### [TASK DETAILS]
Only the stretch of the listing below that runs from the line with "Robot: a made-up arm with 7" through the line with "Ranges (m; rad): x" is to be printed, exactly and with both ends.

═════ GIVEN DATA ═════

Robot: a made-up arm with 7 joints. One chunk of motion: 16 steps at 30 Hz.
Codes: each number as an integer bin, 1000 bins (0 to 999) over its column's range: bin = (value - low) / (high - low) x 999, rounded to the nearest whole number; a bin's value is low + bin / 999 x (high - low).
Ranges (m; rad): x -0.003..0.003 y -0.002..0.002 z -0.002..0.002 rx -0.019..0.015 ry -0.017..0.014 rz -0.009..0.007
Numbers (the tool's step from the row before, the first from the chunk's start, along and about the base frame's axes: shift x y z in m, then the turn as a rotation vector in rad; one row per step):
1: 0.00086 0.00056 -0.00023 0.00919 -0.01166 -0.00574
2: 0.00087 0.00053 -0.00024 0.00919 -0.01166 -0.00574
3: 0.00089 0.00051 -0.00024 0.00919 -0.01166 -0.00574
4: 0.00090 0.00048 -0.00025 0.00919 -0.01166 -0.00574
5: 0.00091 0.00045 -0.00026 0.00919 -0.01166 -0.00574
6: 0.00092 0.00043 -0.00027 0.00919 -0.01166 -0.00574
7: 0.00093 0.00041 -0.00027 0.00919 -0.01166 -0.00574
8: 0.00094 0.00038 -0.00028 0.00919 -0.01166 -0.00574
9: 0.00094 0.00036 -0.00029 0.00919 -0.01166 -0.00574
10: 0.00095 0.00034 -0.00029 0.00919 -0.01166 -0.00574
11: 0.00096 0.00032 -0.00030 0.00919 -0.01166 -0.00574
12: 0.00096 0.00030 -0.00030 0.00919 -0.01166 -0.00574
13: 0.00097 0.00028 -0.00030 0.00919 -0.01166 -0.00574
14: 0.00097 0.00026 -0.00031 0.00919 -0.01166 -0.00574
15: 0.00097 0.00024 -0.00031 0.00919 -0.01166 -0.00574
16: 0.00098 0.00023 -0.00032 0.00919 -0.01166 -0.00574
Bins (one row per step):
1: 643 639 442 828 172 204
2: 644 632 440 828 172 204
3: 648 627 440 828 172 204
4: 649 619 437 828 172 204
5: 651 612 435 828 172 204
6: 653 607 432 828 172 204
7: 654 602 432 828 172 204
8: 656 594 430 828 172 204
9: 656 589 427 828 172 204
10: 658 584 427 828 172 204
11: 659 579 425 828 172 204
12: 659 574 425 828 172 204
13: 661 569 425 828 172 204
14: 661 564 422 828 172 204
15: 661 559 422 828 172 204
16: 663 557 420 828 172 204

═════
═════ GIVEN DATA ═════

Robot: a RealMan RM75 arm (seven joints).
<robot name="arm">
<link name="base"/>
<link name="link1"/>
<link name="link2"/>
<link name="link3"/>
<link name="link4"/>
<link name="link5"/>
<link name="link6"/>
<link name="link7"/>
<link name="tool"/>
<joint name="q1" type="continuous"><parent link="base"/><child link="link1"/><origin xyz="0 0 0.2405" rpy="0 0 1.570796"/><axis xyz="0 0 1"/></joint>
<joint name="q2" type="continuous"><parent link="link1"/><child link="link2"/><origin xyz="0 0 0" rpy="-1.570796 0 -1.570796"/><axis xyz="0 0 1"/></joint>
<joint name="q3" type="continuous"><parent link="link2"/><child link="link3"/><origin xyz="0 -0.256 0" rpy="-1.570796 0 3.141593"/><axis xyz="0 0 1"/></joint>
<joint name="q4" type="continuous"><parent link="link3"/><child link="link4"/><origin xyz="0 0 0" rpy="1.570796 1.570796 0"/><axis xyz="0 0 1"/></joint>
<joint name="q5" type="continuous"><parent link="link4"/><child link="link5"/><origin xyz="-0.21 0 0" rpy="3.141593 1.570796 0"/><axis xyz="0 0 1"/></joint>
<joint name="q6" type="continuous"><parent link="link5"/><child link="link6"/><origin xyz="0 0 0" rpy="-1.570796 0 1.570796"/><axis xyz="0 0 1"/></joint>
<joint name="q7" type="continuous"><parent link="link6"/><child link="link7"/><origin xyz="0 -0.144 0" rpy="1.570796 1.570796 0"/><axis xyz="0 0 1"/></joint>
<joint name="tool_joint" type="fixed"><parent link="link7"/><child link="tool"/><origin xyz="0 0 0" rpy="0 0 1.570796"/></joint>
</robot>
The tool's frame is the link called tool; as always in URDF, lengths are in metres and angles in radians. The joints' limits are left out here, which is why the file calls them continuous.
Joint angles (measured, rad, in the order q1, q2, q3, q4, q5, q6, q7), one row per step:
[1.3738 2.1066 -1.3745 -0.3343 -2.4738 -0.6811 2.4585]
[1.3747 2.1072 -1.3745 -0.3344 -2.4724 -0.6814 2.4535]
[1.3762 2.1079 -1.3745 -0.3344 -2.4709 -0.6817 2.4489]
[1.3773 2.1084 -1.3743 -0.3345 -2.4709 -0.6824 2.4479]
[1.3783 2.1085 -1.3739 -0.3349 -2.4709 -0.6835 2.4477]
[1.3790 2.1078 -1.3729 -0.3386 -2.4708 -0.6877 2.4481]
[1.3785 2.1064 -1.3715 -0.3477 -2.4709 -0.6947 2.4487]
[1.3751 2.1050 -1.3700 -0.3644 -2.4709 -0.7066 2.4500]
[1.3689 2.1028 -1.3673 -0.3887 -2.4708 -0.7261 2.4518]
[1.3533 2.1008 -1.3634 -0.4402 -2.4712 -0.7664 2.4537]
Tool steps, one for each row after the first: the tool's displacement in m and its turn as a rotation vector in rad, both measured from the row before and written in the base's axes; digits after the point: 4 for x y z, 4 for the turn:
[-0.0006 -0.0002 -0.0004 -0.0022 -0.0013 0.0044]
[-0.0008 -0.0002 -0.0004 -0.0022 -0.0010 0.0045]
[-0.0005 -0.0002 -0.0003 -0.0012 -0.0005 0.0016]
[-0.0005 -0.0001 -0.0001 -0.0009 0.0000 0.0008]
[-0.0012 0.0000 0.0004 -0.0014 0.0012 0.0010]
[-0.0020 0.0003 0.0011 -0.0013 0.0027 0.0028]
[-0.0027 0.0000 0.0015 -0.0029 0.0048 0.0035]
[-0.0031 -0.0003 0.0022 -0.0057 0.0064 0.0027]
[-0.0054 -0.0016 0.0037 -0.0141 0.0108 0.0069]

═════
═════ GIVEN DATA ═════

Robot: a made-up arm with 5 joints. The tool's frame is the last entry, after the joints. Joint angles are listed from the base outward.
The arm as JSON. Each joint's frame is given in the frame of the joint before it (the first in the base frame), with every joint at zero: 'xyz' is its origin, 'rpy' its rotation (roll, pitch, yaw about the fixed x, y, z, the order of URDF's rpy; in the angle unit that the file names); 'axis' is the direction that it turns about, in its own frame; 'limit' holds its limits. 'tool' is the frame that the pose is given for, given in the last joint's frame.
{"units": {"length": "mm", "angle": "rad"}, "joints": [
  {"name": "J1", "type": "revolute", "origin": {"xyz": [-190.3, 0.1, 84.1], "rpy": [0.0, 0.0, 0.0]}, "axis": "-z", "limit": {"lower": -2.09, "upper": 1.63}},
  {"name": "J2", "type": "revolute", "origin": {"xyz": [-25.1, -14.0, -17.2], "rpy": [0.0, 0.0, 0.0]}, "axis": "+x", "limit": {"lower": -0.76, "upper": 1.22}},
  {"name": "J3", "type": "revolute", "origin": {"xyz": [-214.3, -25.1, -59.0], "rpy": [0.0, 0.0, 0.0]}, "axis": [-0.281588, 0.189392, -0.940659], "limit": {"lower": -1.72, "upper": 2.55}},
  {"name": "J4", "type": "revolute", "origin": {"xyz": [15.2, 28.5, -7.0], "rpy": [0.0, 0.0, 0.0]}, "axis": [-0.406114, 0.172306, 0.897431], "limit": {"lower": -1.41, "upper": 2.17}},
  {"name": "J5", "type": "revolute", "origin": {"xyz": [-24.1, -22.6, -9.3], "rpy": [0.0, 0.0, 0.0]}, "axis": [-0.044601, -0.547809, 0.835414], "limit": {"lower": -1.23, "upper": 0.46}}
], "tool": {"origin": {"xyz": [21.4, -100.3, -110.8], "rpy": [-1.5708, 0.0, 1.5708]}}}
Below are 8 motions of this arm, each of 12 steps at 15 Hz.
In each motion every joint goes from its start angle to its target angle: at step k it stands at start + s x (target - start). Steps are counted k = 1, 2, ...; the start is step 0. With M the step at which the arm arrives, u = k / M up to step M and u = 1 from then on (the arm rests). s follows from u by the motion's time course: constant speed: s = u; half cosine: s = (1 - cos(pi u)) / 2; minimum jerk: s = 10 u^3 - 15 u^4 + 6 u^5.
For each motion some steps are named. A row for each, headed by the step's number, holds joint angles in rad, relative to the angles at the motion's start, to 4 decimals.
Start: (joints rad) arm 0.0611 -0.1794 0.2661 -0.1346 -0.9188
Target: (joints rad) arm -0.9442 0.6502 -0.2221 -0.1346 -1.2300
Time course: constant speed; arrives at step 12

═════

### [ANSWER]
Robot: a made-up arm with 7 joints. One chunk of motion: 16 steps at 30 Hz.
Codes: each number as an integer bin, 1000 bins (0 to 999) over its column's range: bin = (value - low) / (high - low) x 999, rounded to the nearest whole number; a bin's value is low + bin / 999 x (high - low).
Ranges (m; rad): x -0.003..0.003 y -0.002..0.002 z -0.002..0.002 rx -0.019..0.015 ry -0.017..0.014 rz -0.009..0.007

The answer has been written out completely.